PROBLEM STATEMENT: From the line that contains "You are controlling" through the line that contains "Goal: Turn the", output every line of the listing below exactly and leave out all the rest.
══ DATA SECTION ══
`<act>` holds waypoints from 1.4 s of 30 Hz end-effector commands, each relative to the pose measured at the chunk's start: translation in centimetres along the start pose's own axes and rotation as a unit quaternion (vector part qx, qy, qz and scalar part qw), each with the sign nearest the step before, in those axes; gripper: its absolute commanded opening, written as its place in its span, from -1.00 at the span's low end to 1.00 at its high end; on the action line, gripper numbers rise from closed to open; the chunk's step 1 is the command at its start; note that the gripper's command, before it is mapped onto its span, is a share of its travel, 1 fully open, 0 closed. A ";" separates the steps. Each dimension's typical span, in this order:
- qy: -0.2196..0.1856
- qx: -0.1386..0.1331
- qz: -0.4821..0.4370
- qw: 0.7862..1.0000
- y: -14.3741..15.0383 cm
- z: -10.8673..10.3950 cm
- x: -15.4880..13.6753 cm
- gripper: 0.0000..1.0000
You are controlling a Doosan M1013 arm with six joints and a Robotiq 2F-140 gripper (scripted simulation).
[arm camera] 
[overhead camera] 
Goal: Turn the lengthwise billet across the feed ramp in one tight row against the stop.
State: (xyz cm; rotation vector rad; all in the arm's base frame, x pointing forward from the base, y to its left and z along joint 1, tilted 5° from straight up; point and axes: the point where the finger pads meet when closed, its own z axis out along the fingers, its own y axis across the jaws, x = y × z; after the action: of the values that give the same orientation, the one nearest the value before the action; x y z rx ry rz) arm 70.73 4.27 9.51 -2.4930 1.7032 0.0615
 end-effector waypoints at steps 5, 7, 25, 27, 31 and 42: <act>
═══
RESPONSE:
You are controlling a Doosan M1013 arm with six joints and a Robotiq 2F-140 gripper (scripted simulation).
[arm camera] 
[overhead camera] 
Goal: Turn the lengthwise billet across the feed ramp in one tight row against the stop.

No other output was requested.